I was able to use ggplot()'s geom_histogram() to make a histogram of the distribution of values which shows me that a lot of them are close to 1:

ggplot(data = my_measurements) +
    geom_histogram(mapping = aes(x = value))

[ geom_histogram plot[1]

Then, I tried to plot the same data with geom_density():

library(ggplot2)
ggplot(data = my_measurements) +
    geom_density(mapping = aes(x = value))

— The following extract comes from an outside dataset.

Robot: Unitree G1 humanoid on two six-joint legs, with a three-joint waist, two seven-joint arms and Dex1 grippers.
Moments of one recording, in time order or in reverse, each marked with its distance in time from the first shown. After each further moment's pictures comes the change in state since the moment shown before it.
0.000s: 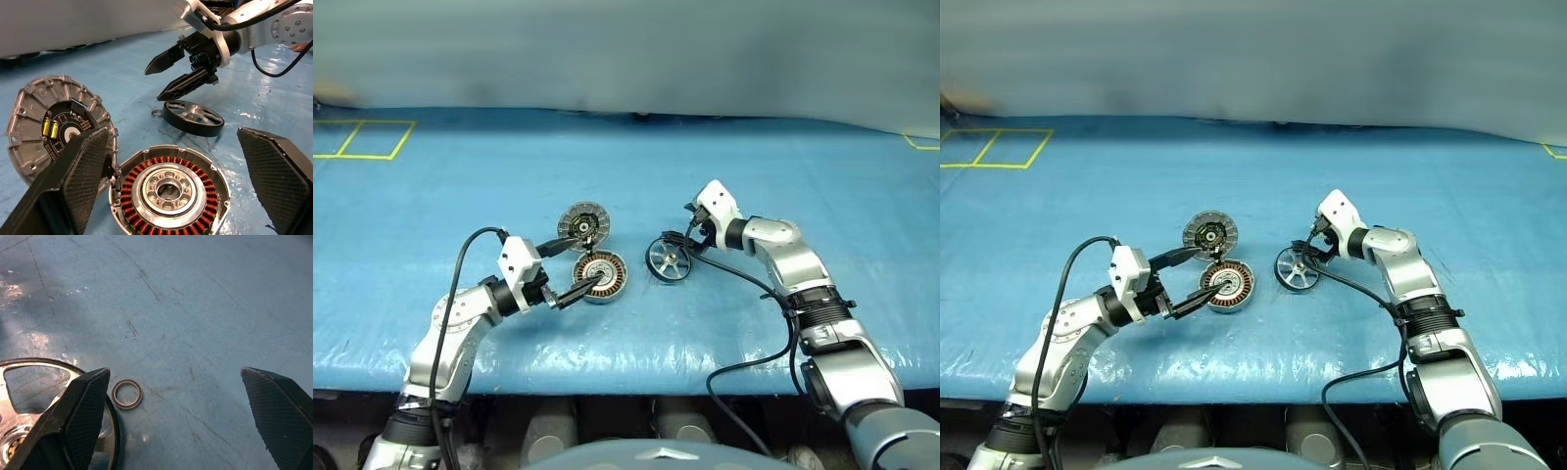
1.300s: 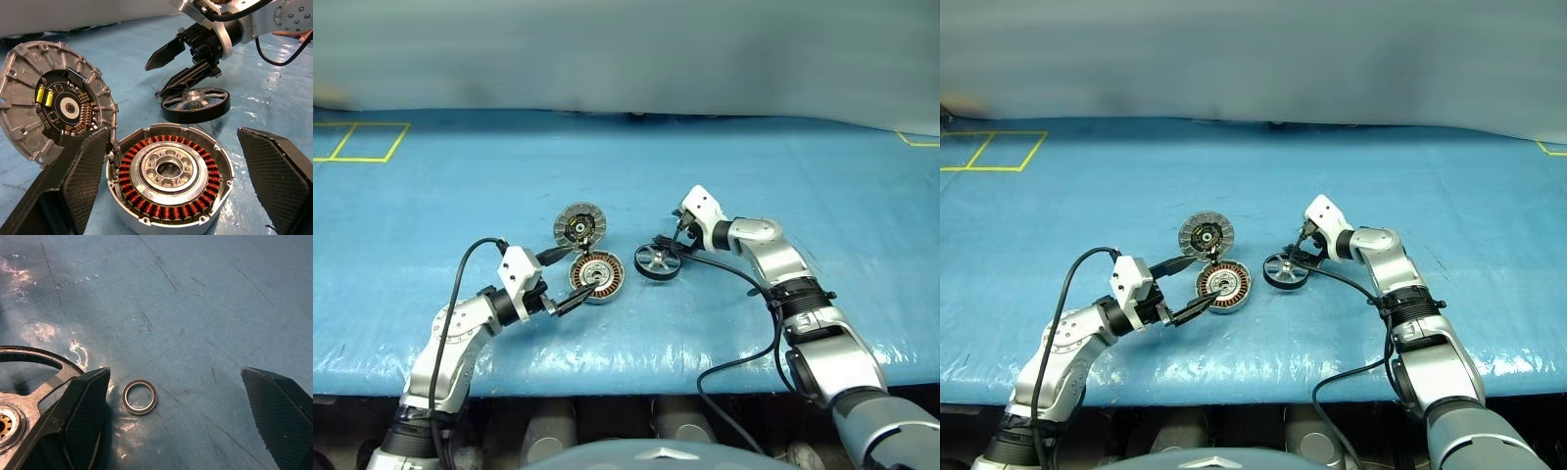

What I am confused by is why does the y-axis ("density") go above 1? I had the (probably erroneous) understanding that the total area under this curve should be 1. If not, (a) how do I intepret this plot, and (b) in case I want the area under the curve to be 1, how do I do it?

hpy almost 6 years

Thank you @PoGibas! Two more quick questions about your answer: (a) What is the ".." notation you used for "..density..", "..count..", and "..scaled.." and what does it mean? Is it used elsewhere? (b) I can see what "count" and "scaled" means, but I still don't understand how to read and understand the default "density" plot. Do you know what it means? (specifically what the y-axis means?) Thanks!!
hpy almost 6 years

BTW, thanks for suggesting the use of the egg package. I didn't know it existed and will take a look. Is it comparable to cowplot?
pogibas almost 6 years

@hpy You can find more info on double dot here; Density meaning is not very clear, in documentation they define it as density estimate while scaled is density estimate, scaled to maximum of 1. That Density should be calculated with density(), but how they transform those values is not clear to me; I like egg, because is solely dedicated to plot arrangement while cowplot has other functions.